■ **Action item**:
In the listing below, find each line containing "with" and report it.

■ **Data excerpt**:
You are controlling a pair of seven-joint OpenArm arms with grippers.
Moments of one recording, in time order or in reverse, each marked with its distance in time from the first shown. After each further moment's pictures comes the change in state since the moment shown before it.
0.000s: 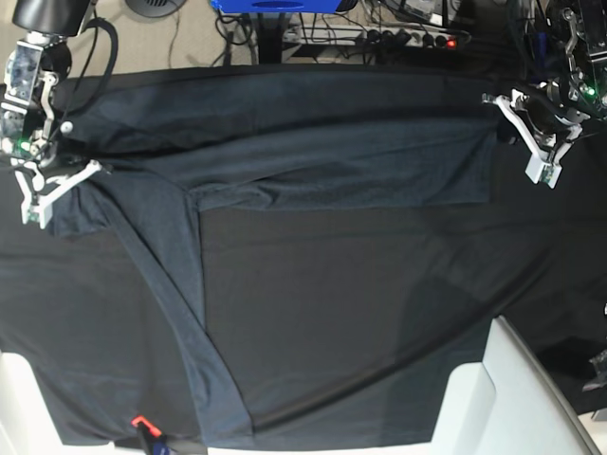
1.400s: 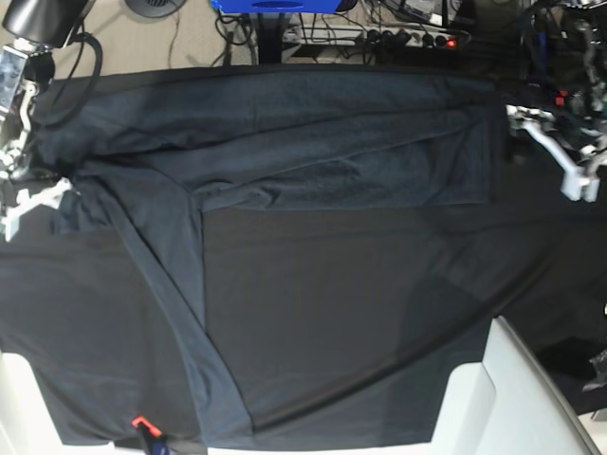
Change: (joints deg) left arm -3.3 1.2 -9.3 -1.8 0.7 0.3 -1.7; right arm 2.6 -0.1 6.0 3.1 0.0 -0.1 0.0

■ **Written answer**:
You are controlling a pair of seven-joint OpenArm arms with grippers.
Moments of one recording, in time order or in reverse, each marked with its distance in time from the first shown. After each further moment's pictures comes the change in state since the moment shown before it.

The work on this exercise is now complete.